The bill "aimed at strengthening the right to abortion", examined at second reading, was adopted at the end of the evening by 79 votes against 36 and 8 abstentions, after often heated debates.

The text was adopted in October 2020 in the Assembly before being rejected in the Senate, and the rest of its legislative journey and therefore its final adoption under the current legislature remain uncertain.

The government, for its part, has not commented, issuing only a "wisdom opinion" on all the provisions of the text, without a firm commitment to have it examined again in the Senate.

The Minister of Health Olivier Véran, a doctor by training, however, said he was personally in favor of extending the legal deadline.

The opponents of the measure have multiplied the interventions to underline, like Fabien Di Filippo (LR), that with the growth of the fetus between 12 and 14 weeks "the act of abortion changes in nature", with " gynecological consequences which can be serious ".

Several right-wing MPs have pleaded for better access for women to abortion within the current deadline, rather than its extension.

Co-rapporteur Albane Gaillot (non-registered, ex-LREM) replied that this measure was "not a fad of a feminist activist" but was inspired by "meetings on the ground".

French MP (then registered with LREM) Albane Gaillot at the National Assembly in Paris, February 6, 2019 Christophe ARCHAMBAULT AFP / Archives

"The subject is not technical, the subject is the right of women to dispose of their bodies," she pleaded.

Clashes

The deputies also abolished the 48-hour delay between the psycho-social interview and the collection of consent to an abortion, a provision which has provoked new clashes.

"There is no infringement of the freedom of choice. We do not eliminate the possibility of reflection for those who wish it", pleaded the socialist co-rapporteur Marie-Noëlle Battistel.

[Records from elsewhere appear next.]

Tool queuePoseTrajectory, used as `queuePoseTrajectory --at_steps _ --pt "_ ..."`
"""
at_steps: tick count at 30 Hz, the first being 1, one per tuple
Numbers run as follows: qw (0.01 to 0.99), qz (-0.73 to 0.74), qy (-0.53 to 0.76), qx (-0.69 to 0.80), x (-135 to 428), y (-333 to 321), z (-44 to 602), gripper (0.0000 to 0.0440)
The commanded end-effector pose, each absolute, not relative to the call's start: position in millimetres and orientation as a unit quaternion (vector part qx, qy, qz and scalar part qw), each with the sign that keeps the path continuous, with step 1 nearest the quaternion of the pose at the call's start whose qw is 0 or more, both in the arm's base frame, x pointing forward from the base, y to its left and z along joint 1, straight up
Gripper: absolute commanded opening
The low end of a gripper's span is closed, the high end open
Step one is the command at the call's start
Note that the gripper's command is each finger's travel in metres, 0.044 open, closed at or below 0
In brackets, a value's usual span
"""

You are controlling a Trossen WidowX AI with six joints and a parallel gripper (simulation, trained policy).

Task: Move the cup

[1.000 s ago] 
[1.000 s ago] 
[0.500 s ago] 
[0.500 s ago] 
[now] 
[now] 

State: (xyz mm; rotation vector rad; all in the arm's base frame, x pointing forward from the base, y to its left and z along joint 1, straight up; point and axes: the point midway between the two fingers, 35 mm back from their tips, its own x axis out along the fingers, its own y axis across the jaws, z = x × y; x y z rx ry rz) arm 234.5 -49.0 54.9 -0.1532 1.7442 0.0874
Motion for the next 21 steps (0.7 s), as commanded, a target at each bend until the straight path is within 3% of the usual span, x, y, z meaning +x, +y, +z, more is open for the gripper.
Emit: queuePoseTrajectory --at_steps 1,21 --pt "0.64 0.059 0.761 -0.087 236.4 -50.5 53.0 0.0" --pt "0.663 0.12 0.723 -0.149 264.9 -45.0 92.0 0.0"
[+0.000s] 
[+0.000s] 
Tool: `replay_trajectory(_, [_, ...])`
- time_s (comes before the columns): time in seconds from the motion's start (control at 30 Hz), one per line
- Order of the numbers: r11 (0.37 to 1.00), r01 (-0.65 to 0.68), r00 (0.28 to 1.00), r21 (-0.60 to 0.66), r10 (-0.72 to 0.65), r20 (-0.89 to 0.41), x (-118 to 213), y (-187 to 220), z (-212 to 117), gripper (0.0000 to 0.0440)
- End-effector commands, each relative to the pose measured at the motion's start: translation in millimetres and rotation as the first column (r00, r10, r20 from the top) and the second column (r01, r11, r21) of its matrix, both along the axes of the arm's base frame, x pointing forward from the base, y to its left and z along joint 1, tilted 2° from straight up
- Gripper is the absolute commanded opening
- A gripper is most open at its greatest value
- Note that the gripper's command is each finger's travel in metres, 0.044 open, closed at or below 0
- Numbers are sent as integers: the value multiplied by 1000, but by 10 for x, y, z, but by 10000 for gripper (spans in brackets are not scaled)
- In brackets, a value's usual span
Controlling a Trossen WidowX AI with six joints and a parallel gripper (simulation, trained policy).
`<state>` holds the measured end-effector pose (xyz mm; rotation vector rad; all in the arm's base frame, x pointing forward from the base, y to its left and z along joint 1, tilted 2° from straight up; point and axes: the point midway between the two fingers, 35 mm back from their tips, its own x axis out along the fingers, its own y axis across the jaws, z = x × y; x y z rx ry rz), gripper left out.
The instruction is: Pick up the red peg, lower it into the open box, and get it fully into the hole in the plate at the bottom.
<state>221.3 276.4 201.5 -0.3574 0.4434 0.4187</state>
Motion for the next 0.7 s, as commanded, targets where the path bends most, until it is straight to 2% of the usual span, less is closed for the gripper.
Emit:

Conversely, Philippe Gosselin (LR) supported this "period of serenity, this time to step back" and estimated that by removing it "we are moving away from the spirit and the letter" of the Veil law establishing the right to abortion.

Another provision adopted allows the extension of the competence of midwives, already authorized to perform medical abortions, to surgical abortions.

Opponents of the text nevertheless managed to score a point by passing LR amendments emptying article 2 of the proposed law of its substance, which ended in removing the conscience clause for doctors specific to abortion while maintaining their general conscience clause for any medical act to which they are opposed.

This conscience clause specific to abortion "has the sole impact of stigmatizing" women wishing to have an abortion, said Annie Chapelier (Agir group, ally of the majority).

But on the right Patrick Hetzel (LR) developed that the two clauses were not identical: regulatory therefore submitted to the government for the "general" clause, legislative therefore engraved in the law for the "specific" clause.

"Crossing it out with the stroke of a pen is very worrying for freedoms," he said.

This deletion "is massively contested by the profession" and would help to make abortion a "harmless act", said Emmanuelle Ménard (not registered, close to the RN).

Mr. Véran himself was reserved on this measure: "it is not excluded that there is a bad interpretation of this deletion (of the specific clause) which could sow trouble in the medical community", he said.